Some years ago my eye was caught by an e-mail from the European enterprise architecture leader. The e-mail contained a request for an IT architect who could help with a critsit in Russia. I responded to the e-mail writing that not only am I a certified architect, specialised in performance engineering and infrastructure design but next to that I understand Russian. I got the job and that marked the start of two years of commuting to Moscow.
The critsit had occured in a consolidation programme carried out by one of the largest Russian banks with its headquarters in Moscow and regional affiliates throughout the country.
The Russian period was an interesting experience from multiple angles. Not in the first place because of the huge differences in business culture between Western Europe and Russsia. As the bank was a high profile customer and the contract was large, I had the opportunity to work with the top leadership in CEE.
Our leading executive invited me and the database expert to help him prepare a presentation for one of the most influential IT managers at the bank. In the presentation we gave our view on the best approach to solving the issue. I remember how we were spending all evening in a hotel suite in Moscow reviewing and improving the materials to make sure the message came across.

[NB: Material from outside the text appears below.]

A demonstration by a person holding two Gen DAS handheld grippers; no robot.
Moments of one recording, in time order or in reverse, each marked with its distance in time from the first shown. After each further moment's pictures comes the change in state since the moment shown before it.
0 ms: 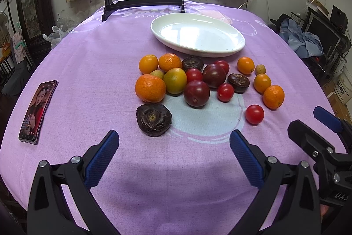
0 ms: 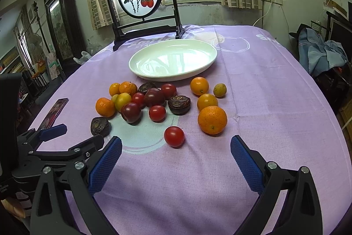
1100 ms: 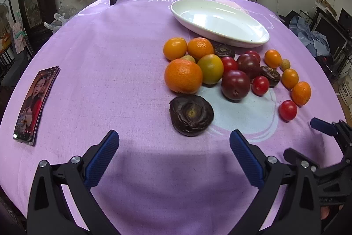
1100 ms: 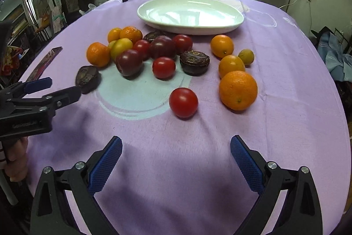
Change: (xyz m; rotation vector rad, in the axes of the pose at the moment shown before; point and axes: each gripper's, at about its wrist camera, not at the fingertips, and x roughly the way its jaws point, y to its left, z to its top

At some point I wondered whether we should not be more conscious of and take into account internal politics at the bank. I will never forget what the executive said : ‘Politics does not solve any problems’. In other words – when the ‘shit hits the fan’ the only way to solve the problems is to be crisp and clear about what needs to be done.

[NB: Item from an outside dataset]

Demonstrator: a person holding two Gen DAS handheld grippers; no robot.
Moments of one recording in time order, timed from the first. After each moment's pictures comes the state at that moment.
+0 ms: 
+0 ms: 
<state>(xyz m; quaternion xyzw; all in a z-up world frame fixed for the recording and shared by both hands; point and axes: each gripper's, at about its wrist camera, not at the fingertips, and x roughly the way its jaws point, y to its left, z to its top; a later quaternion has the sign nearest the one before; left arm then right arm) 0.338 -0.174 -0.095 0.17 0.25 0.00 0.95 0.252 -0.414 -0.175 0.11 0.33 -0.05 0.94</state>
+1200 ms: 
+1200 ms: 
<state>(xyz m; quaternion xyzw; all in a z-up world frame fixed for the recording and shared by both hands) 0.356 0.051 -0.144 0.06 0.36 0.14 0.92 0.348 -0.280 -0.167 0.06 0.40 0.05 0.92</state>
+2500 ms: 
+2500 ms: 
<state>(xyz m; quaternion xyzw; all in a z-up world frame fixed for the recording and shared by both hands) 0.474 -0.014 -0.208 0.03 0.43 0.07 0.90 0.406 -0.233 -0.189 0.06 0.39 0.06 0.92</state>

This was one of the most helpful advises I have ever received in my professional career! It helped me believe in myself and stick to my ‘gut feeling’ on many occasions.

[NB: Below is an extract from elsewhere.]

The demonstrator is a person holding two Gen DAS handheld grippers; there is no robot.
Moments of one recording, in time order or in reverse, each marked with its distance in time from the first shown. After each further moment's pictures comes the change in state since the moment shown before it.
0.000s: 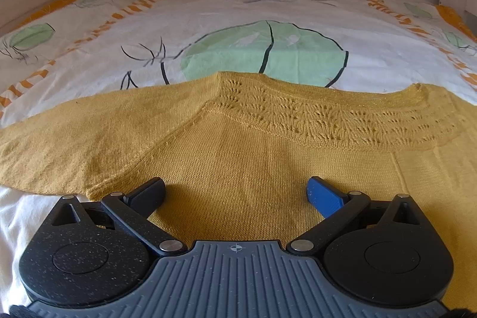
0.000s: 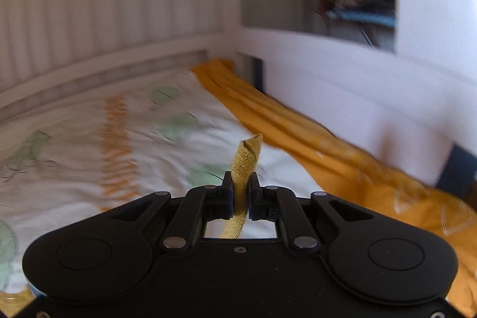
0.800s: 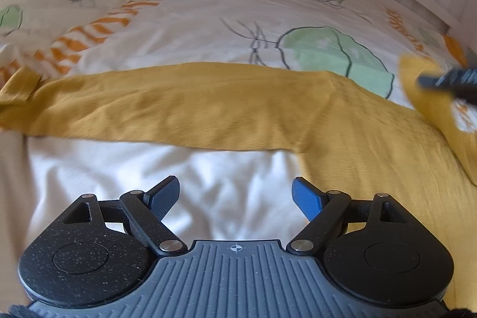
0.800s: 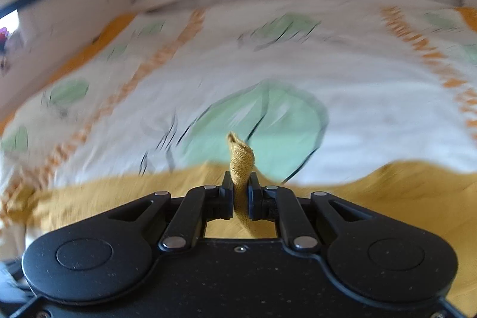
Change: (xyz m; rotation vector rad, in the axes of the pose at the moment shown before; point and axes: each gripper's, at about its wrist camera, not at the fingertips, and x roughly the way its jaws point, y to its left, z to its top) left arm -0.068 0.181 -0.014 -0.162 0.115 -0.107; right arm -0.041 0.390 -0.221 -0.315 0.278 0.703
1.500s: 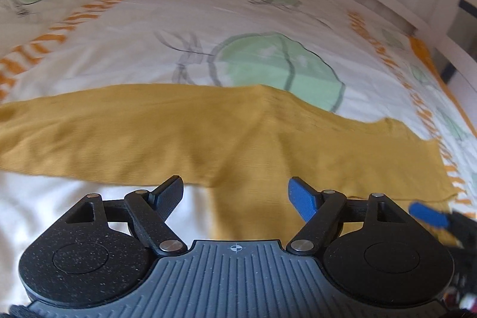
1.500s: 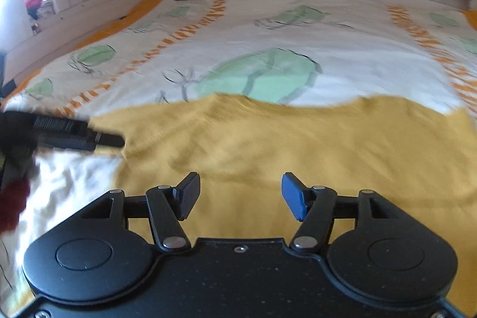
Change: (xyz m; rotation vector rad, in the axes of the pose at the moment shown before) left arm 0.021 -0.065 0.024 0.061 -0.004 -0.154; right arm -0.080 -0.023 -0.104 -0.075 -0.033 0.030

The day came when we had the meeting with the IT manager. We had to wait in his secretary’s office, next to his, for him to finish his previous meeting. She took our coats and seated us. When it was time to go in, she announced us. We were seated around a round table with sweets on it while the IT manager stayed behind his desk. We delivered the presentation. From the body language of the IT manager it was impossible to tell whether he liked it or not. The expression on his face was impenetrable.
At the end of the presentation I said in English that the fact that this application consolidation programme covered 19 different systems in 11 timezones led to a significant level of complexity. He answered something in Russian that I did not quite understand primarily because he spoke within his breath.
When we went out the door I asked one of the Russian colleagues what he just said. My colleague replied that he had said that the complexity of the consolidation programme had nothing to do with the issues – it was the crappy hardware that we had sold him that caused all the issues and he was not going to pay for it unless we solved the critsit.
Now that was one of the most ‘political’ phrases that I have ever heard in my professional career!
The critsit lasted for nine months but together with the database vendor and specialists from the bank our team helped solve it.